* Problem statement
Take the lines from the beginning of the data below through the line holding "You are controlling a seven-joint" and return exactly those.

* Data provided
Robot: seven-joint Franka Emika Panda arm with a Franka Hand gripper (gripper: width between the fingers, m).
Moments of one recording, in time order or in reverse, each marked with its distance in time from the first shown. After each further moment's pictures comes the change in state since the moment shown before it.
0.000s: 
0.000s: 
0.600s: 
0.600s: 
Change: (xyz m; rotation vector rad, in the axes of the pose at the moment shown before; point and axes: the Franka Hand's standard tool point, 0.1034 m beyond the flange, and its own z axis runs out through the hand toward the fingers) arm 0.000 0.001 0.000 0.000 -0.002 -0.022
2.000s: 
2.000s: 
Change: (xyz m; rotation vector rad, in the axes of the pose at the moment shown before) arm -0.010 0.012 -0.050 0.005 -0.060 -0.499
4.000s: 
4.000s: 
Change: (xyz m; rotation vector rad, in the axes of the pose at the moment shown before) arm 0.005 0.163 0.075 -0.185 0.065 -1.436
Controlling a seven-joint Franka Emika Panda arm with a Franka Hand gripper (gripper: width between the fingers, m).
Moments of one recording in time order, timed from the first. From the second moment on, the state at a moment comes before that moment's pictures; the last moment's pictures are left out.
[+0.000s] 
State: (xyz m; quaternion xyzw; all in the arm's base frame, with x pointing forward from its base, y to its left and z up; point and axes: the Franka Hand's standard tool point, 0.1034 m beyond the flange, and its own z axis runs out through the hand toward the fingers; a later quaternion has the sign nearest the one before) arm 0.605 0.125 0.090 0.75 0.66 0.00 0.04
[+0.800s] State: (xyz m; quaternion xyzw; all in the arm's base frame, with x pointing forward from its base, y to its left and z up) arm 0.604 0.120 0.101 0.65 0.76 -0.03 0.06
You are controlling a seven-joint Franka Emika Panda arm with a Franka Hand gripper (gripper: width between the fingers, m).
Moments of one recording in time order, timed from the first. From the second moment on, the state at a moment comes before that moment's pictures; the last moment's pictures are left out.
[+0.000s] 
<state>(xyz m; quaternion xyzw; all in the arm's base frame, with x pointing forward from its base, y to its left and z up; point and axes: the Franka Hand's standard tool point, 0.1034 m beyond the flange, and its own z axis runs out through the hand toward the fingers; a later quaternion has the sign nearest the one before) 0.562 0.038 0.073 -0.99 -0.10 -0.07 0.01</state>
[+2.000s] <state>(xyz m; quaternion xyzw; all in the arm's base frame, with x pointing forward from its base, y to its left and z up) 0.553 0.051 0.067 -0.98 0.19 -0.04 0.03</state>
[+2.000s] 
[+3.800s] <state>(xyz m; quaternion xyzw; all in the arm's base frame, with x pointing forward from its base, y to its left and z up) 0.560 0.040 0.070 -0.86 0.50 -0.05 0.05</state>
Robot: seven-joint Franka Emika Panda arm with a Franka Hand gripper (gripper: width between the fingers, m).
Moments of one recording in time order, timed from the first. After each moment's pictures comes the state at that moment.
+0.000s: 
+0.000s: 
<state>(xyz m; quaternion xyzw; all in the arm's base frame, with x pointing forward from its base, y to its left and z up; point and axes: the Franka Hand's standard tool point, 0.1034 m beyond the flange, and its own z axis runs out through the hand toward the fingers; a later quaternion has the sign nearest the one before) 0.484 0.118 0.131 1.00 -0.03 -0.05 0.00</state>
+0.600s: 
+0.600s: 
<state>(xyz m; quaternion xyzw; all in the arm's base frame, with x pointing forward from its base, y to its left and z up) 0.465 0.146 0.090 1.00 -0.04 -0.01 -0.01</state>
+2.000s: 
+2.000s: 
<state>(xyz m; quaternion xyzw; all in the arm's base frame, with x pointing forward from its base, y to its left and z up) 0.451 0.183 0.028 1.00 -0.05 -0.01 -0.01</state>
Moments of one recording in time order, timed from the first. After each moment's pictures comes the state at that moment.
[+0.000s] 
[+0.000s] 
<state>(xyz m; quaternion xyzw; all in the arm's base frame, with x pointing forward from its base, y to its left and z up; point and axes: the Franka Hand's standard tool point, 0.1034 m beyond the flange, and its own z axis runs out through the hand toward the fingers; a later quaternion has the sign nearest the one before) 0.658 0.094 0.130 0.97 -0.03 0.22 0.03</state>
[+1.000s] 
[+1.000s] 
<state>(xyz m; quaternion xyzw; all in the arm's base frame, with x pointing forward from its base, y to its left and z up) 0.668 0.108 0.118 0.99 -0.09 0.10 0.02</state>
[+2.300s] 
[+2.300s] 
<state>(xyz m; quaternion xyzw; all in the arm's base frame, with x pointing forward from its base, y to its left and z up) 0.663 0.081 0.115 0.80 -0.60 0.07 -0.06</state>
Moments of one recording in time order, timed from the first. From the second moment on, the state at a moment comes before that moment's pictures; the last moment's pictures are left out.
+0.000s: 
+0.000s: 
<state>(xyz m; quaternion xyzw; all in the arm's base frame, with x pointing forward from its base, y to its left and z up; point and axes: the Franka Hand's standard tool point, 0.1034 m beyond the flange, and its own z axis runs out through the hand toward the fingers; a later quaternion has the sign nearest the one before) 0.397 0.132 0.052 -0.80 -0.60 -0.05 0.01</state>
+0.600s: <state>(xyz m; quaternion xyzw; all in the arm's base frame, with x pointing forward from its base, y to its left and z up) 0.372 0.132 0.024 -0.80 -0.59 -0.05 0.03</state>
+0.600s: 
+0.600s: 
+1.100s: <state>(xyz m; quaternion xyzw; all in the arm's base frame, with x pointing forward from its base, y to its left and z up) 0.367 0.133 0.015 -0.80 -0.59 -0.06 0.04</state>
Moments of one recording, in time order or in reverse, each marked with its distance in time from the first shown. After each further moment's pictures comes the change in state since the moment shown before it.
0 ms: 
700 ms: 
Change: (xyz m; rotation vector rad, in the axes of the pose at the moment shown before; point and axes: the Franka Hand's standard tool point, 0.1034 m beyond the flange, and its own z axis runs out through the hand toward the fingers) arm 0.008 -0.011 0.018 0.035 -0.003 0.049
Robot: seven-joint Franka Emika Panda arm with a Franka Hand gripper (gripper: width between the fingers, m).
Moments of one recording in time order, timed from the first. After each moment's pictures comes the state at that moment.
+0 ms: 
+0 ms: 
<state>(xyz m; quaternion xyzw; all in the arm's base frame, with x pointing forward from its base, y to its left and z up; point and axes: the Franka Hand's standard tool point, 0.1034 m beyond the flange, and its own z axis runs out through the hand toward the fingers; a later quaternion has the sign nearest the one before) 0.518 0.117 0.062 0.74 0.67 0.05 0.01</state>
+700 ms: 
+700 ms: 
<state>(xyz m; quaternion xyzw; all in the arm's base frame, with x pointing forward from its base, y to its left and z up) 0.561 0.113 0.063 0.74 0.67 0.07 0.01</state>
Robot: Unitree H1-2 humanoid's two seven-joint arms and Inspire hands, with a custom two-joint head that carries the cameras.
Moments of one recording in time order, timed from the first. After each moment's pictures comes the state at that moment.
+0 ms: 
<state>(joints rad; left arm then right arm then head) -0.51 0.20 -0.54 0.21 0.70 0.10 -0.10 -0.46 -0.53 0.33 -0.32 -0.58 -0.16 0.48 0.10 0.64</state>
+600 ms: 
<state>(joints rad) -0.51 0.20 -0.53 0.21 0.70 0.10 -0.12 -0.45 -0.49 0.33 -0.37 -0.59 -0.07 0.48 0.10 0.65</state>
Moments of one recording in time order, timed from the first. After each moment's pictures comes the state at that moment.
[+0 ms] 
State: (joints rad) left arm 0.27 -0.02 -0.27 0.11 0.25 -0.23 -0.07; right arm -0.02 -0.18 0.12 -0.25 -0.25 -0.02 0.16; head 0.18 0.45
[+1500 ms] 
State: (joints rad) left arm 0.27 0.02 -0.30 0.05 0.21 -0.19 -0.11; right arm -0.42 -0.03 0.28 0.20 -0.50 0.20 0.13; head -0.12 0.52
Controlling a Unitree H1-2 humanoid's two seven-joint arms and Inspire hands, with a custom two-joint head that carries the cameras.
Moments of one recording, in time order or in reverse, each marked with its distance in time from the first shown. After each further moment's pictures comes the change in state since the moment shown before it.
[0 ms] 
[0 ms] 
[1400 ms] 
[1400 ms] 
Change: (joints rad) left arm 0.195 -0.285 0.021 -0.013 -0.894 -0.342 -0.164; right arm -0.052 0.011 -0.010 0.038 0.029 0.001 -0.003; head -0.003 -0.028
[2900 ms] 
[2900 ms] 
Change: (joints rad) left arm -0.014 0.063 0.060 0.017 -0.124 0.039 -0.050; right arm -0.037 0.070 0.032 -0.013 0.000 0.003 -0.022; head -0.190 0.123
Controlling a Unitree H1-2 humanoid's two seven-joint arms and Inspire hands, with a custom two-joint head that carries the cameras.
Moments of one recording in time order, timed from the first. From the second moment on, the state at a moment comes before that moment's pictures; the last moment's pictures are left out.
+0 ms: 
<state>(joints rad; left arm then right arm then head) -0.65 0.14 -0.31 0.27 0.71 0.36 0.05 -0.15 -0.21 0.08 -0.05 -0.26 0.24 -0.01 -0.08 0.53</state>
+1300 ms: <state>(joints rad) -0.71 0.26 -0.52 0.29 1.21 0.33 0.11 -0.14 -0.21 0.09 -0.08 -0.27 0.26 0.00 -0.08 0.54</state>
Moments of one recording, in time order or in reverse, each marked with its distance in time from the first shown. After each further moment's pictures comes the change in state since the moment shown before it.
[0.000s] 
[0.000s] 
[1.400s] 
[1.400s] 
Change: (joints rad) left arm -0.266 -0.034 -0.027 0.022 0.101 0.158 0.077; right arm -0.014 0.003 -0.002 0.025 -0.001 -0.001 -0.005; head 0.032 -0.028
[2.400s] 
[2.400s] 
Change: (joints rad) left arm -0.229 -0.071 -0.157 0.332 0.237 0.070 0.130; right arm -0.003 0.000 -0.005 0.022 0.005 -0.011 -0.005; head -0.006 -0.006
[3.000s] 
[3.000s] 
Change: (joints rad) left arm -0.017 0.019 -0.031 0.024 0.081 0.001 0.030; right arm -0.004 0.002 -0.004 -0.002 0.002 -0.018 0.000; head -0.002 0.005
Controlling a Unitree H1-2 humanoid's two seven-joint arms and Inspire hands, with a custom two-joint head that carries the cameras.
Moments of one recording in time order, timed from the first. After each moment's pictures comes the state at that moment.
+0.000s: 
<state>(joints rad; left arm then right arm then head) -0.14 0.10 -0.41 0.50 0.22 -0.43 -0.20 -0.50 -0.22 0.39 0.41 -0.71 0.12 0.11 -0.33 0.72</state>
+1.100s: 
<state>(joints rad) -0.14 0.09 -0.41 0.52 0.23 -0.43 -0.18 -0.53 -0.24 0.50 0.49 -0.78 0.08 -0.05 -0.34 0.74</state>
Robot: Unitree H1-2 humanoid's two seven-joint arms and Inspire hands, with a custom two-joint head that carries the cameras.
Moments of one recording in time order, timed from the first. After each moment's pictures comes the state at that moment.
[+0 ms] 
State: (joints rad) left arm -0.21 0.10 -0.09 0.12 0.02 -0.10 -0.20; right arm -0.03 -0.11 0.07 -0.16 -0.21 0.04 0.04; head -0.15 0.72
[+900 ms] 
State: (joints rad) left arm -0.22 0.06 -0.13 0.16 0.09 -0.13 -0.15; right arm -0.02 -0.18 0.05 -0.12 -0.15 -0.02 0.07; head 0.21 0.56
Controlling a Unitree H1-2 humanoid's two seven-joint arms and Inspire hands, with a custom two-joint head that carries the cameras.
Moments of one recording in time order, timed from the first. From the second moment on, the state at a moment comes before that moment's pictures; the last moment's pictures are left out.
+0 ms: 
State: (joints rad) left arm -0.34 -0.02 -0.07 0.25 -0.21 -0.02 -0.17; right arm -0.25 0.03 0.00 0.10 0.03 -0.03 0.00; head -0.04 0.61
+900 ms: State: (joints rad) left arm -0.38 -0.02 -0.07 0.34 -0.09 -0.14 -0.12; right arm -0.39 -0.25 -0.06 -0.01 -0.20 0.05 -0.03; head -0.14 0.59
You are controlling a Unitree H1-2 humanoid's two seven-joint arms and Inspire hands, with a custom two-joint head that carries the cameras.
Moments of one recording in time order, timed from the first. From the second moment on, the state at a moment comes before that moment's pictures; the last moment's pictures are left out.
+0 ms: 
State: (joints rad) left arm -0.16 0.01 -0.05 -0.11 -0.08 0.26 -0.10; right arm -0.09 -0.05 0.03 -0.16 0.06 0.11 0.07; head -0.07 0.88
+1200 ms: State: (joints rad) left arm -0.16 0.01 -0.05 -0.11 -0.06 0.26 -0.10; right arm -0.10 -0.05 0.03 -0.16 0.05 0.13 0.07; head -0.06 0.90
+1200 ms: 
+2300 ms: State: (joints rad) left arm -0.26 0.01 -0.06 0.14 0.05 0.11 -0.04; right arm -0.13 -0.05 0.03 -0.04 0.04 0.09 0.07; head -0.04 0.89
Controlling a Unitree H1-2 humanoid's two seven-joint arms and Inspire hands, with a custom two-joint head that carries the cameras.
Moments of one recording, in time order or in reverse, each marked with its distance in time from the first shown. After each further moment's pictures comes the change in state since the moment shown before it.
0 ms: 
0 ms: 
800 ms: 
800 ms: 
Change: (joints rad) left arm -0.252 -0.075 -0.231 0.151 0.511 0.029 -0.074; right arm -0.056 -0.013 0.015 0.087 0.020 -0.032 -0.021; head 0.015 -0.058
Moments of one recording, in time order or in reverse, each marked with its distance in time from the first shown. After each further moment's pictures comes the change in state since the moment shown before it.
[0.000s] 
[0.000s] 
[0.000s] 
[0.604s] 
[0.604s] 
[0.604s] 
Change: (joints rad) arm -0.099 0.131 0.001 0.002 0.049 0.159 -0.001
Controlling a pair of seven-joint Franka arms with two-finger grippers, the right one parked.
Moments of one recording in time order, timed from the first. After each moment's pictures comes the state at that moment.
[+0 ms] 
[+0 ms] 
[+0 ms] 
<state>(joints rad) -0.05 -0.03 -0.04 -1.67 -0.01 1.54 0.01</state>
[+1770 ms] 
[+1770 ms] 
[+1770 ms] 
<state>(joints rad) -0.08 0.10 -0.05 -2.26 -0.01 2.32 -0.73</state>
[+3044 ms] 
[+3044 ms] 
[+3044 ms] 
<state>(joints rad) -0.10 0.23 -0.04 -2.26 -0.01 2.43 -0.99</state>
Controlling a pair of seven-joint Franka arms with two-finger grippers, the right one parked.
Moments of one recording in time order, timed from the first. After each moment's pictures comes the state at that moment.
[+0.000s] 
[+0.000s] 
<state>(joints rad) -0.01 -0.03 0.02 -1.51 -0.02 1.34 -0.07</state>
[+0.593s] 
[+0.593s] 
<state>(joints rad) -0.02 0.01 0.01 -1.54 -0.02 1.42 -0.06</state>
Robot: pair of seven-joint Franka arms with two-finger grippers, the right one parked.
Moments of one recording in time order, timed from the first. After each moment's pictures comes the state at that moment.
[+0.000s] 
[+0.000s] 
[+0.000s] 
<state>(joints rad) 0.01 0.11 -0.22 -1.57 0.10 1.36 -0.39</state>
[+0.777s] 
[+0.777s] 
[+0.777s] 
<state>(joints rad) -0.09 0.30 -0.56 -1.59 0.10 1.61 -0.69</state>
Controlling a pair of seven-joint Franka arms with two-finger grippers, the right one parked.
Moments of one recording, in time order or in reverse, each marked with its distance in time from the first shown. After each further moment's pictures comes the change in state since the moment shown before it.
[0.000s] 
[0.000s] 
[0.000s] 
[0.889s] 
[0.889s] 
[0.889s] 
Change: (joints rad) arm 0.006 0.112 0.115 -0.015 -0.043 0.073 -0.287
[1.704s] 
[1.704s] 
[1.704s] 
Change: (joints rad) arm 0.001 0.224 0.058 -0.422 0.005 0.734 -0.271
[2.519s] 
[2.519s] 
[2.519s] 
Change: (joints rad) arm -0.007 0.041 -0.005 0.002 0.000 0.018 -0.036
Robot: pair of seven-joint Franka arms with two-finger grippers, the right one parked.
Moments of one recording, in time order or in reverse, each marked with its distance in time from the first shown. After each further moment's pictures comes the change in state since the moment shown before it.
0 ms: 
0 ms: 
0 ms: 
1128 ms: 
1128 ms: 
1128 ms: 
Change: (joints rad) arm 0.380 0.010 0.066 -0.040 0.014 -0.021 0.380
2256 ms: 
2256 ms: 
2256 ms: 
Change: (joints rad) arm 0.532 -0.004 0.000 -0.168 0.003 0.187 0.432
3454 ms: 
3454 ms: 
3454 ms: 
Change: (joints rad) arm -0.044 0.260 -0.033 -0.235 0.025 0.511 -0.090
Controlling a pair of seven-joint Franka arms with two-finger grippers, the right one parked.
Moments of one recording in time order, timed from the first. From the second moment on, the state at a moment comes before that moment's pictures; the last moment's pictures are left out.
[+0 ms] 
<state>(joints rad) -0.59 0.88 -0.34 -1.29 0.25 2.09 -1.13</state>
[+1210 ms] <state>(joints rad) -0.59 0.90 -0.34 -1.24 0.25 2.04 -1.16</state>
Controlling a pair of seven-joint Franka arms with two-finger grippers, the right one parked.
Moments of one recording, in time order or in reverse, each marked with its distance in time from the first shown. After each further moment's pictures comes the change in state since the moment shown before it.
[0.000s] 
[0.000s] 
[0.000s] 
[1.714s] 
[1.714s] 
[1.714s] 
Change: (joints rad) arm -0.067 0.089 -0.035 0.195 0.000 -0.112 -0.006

* Response area
Robot: seven-joint Franka Emika Panda arm with a Franka Hand gripper (gripper: width between the fingers, m).
Moments of one recording, in time order or in reverse, each marked with its distance in time from the first shown. After each further moment's pictures comes the change in state since the moment shown before it.
0.000s: 
0.000s: 
0.600s: 
0.600s: 
Change: (xyz m; rotation vector rad, in the axes of the pose at the moment shown before; point and axes: the Franka Hand's standard tool point, 0.1034 m beyond the flange, and its own z axis runs out through the hand toward the fingers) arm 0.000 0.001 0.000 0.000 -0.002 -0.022
2.000s: 
2.000s: 
Change: (xyz m; rotation vector rad, in the axes of the pose at the moment shown before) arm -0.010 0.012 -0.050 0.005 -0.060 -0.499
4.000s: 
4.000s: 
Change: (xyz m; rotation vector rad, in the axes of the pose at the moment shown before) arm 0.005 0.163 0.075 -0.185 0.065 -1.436
Controlling a seven-joint Franka Emika Panda arm with a Franka Hand gripper (gripper: width between the fingers, m).
Moments of one recording in time order, timed from the first. From the second moment on, the state at a moment comes before that moment's pictures; the last moment's pictures are left out.
[+0.000s] 
State: (xyz m; quaternion xyzw; all in the arm's base frame, with x pointing forward from its base, y to its left and z up; point and axes: the Franka Hand's standard tool point, 0.1034 m beyond the flange, and its own z axis runs out through the hand toward the fingers; a later quaternion has the sign nearest the one before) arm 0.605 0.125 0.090 0.75 0.66 0.00 0.04
[+0.800s] State: (xyz m; quaternion xyzw; all in the arm's base frame, with x pointing forward from its base, y to its left and z up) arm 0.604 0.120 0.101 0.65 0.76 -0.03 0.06
You are controlling a seven-joint Franka Emika Panda arm with a Franka Hand gripper (gripper: width between the fingers, m).

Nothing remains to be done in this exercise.